M.D. numero 29, 12 ottobre 2005

Trial
Betabloccanti e metabolismo glucidico: evidenze dagli studi clinici
di Livia Tonti

Non tutti i betabloccanti interferiscono con il metabolismo glucidico. Dagli studi GEMINI e COMET, per esempio, emergono dati rassicuranti relativamente all’impiego di carvedilolo

L'utilizzo dei betabloccanti nel paziente diabetico o insulino-resistente è stato finora considerato con estrema cautela a causa della tendenza di questi farmaci a innalzare i livelli glicemici. I più recenti studi stanno tuttavia rivelando come questo effetto non sia condiviso da tutti i farmaci di questa classe, suggerendo come tali composti potrebbero non essere preclusi a questi pazienti quando si scelga un farmaco che abbia dimostrato di non interferire con il metabolismo glucidico.
Tali tematiche sono state argomento di approfondimento nel corso di recenti congressi di cardiologia, primi fra tutti il congresso dell’Associazione Nazionale Medici Cardiologi Ospedalieri (Firenze, 1-4 giugno 2005) e l’Heart Failure (Lisbona, 11-14 giugno 2005), in cui sono stati discussi i risultati dello studio GEMINI, di confronto tra carvedilolo e metoprololo in pazienti ipertesi diabetici, e le evidenze provenienti dallo studio COMET, che aveva confrontato gli stessi due betabloccanti in pazienti con scompenso cardiaco.

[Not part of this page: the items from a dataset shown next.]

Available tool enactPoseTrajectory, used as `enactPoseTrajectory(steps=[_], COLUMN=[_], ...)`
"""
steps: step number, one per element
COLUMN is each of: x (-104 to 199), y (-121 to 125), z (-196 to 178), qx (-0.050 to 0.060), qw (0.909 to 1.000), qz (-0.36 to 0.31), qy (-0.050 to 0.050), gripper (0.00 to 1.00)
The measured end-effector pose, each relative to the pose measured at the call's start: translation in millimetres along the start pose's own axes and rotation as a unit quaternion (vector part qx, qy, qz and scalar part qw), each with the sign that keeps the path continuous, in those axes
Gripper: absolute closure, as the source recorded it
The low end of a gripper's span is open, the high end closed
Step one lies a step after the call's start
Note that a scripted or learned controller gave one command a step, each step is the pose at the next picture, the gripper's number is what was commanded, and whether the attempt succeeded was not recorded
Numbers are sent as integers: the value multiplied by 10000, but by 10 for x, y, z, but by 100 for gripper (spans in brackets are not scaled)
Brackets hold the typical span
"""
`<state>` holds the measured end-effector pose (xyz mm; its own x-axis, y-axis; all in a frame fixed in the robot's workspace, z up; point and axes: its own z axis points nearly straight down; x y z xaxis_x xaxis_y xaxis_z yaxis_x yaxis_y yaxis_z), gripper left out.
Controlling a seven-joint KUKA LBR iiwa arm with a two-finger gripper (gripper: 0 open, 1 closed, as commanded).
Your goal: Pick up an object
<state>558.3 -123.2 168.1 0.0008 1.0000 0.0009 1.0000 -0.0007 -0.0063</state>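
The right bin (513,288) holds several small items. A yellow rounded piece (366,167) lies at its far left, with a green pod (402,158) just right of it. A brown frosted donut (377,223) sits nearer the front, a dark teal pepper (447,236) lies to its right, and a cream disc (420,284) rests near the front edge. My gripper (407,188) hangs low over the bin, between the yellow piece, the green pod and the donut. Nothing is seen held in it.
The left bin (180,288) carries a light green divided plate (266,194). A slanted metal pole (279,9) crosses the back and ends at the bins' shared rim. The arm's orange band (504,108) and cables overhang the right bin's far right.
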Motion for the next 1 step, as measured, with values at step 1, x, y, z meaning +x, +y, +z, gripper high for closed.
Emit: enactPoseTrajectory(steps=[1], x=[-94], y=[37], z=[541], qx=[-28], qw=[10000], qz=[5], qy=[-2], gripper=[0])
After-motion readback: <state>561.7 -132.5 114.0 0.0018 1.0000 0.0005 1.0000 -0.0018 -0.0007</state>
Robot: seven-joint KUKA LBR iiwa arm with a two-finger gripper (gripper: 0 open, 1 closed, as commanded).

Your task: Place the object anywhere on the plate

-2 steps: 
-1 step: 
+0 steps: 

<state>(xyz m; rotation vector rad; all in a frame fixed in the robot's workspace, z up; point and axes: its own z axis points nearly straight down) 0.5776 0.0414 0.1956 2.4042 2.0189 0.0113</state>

Diabete: differenze fra betabloccanti


Lo studio GEMINI (The Glycemic Effects in Diabetes Mellitus: Carvedilol-Metoprolol Comparison in Hypertensives) (JAMA 2004; 292: 2227-36) ha confrontato gli effetti di carvedilolo (6.25-25 mg bid) e metoprololo (50-200 mg bid) sul controllo glicemico in 1235 pazienti ipertesi con diabete ben controllato (emoglobina glicata - HbA1c - media al basale: 7.2%). Mentre il trattamento con carvedilolo non è risultato avere effetti sulla HbA1c (variazione media rispetto al basale: 0.02%), tale parametro è stato significativamente influenzato dal metoprololo (0.15% rispetto al basale; p<0.001).
Il trattamento con carvedilolo è risultato avere effetti più favorevoli di metoprololo sui parametri metabolici considerati (figura 1). Ha inoltre abbandonato lo studio per un peggioramento del controllo glicemico un numero maggiore di pazienti del gruppo metoprololo (2.2% vs 0.6%; p=0.04).
Risultati tranquillizzanti sull’utilizzo di carvedilolo rispetto a metoprololo nei confronti del diabete sono provenuti anche dallo studio COMET (Carvedilol or Metoprolol European Trial), in pazienti con scompenso cardiaco. Il COMET è stato il primo studio di confronto testa a testa tra due betabloccanti ad aver avuto come endpoint la mortalità e aveva dimostrato la superiorità di carvedilolo rispetto a metoprololo tartrato nel ridurre questo endpoint (RRR di mortalità: 17%; p=0.0017) in oltre 3000 pazienti con insufficienza cardiaca.
I risultati sull’insorgenza di nuovi casi di diabete hanno mostrato un’incidenza significativamente minore nel gruppo carvedilolo rispetto a metoprololo per quel che riguarda questa grave patologia e di eventi avversi ad essa correlati (RRR: -22%; p=0.04) (Lancet 2003; 362: 7-13; Torp-Pedersen, oral presentation at Heart Failure 2005), suggerendo come carvedilolo non influisca negativamente sulla tolleranza al glucosio neanche in questi pazienti con malattia cardiovascolare avanzata.
Tali risultati potrebbero essere legati all’antagonismo da parte di carvedilolo nei confronti del recettore alfa1 adrenergico, oltre che beta1 e beta2, e all’azione antiossidante, caratteristiche non condivise dagli altri bloccanti beta1-selettivi come metoprololo.